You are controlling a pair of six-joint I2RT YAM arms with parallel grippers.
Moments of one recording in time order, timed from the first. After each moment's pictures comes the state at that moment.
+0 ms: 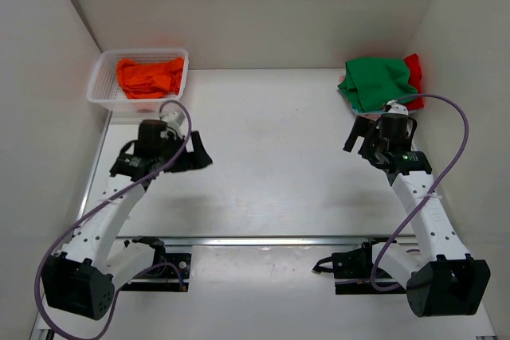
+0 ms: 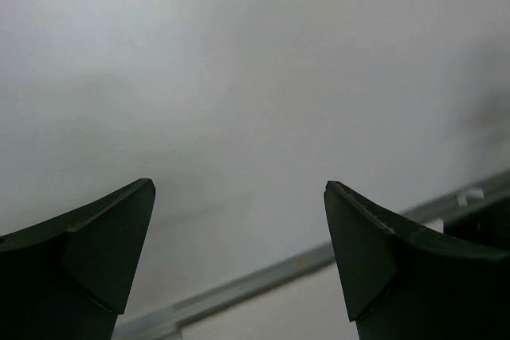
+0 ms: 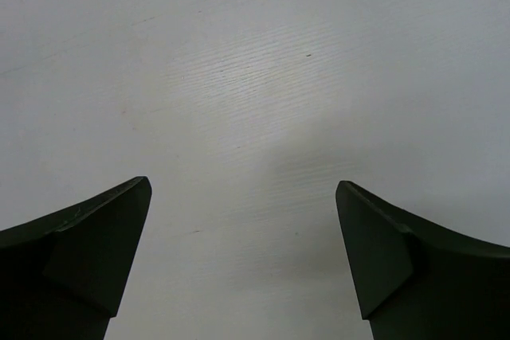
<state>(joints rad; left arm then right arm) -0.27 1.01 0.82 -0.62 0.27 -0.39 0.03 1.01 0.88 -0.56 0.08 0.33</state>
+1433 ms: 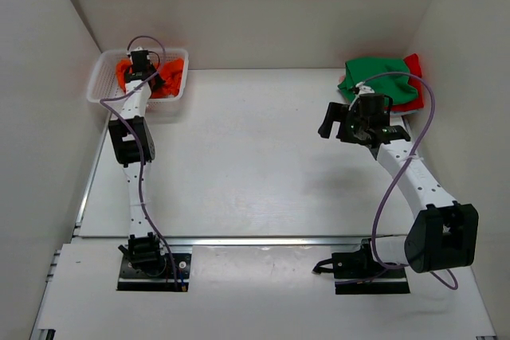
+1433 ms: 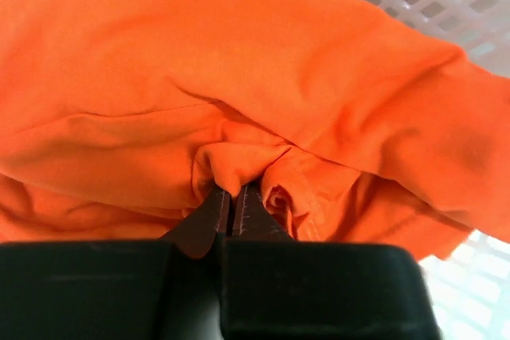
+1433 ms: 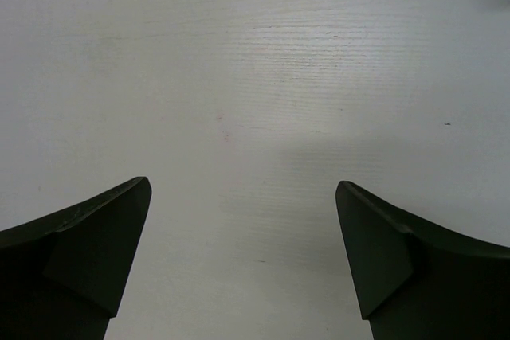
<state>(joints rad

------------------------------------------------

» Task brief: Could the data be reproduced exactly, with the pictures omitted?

» Response to this task:
You are controlling a pair of six-joint I2RT YAM arms with parallel grippers.
Moments of one recording in time order, timed from the first. After each moment's pictures comes the state at that moment.
+0 ms: 
+0 ms: 
+0 ms: 
<state>(joints rad; left arm then right arm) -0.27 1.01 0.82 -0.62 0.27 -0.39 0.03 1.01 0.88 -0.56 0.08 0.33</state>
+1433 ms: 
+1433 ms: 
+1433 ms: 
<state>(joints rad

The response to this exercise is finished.